▸ Work item
Please write out the entire listing below exactly, excluding its pictures.
Data shown Start Marker
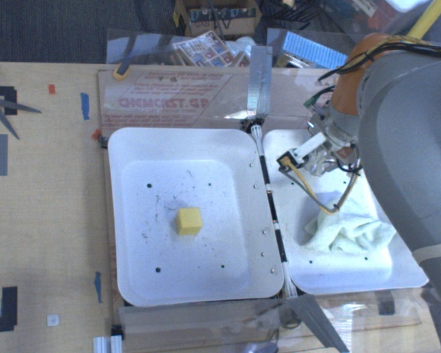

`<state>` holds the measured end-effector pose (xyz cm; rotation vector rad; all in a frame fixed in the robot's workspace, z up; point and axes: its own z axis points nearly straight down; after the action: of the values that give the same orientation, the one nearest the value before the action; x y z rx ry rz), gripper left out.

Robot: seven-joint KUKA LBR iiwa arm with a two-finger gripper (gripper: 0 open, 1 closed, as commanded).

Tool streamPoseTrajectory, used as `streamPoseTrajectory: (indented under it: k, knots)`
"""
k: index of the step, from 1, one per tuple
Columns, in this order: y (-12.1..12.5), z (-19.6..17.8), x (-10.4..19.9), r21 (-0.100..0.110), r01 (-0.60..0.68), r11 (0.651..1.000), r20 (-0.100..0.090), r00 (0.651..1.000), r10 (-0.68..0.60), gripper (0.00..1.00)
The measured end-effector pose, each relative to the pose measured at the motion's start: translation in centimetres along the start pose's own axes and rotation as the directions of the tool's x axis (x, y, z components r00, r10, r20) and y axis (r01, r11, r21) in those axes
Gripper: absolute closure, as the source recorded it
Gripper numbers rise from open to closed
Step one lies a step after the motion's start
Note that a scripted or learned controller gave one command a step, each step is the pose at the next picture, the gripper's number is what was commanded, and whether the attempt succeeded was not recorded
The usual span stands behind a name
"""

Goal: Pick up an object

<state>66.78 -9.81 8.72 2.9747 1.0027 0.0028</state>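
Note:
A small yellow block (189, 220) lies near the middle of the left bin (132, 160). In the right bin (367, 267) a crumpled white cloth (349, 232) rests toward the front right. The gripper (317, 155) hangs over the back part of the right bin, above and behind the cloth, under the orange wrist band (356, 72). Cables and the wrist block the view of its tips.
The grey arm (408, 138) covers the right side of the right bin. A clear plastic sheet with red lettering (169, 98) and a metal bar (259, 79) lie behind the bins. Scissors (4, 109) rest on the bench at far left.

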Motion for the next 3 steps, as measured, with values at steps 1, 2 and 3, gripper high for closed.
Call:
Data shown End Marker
▸ Solution for this exercise
`<state>` holds the measured end-effector pose (xyz cm; rotation vector rad; all in a frame fixed in the robot's workspace, z up; point and axes: its own z axis points nearly straight down; after the action: of the values that give the same orientation, the one nearest the value before the action; x y z rx ry rz), gripper left out.

Robot: seven-joint KUKA LBR iiwa arm with a two-finger gripper (gripper: 0 open, 1 closed, as commanded).

Tool streamPoseTrajectory, used as `streamPoseTrajectory: (indented under it: k, knots)`
"""
k: index of the step, from 1, one per tuple
Columns, in this order: y (-12.1..12.5), z (-19.6..17.8), x (-10.4..19.9), r21 (-0.100..0.110), r01 (-0.60..0.68), r11 (0.651..1.000), r20 (-0.100..0.090), r00 (0.651..1.000), r10 (-0.68..0.60), gripper (0.00..1.00)
The measured end-effector pose, each relative to the pose measured at the motion's start: translation in centimetres along the start pose's own axes and rotation as the directions of the tool's x axis (x, y, z components r00, r10, r20) and y axis (r01, r11, r21) in those axes
Gripper: absolute closure, as the source recorded it
Gripper numbers rise from open to closed
Step one lies a step after the motion's start
Note that a scripted or learned controller gave one command a step, each step is the pose at the next picture, the gripper's number is what was commanded, and whether the attempt succeeded was not recorded
The usual span stands behind a name
"""

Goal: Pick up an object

<state>66.78 -9.81 8.72 2.9747 1.0027 0.0028</state>
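Note:
A small yellow block (189, 220) lies near the middle of the left bin (132, 160). In the right bin (367, 267) a crumpled white cloth (349, 232) rests toward the front right. The gripper (317, 155) hangs over the back part of the right bin, above and behind the cloth, under the orange wrist band (356, 72). Cables and the wrist block the view of its tips.
The grey arm (408, 138) covers the right side of the right bin. A clear plastic sheet with red lettering (169, 98) and a metal bar (259, 79) lie behind the bins. Scissors (4, 109) rest on the bench at far left.
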
Motion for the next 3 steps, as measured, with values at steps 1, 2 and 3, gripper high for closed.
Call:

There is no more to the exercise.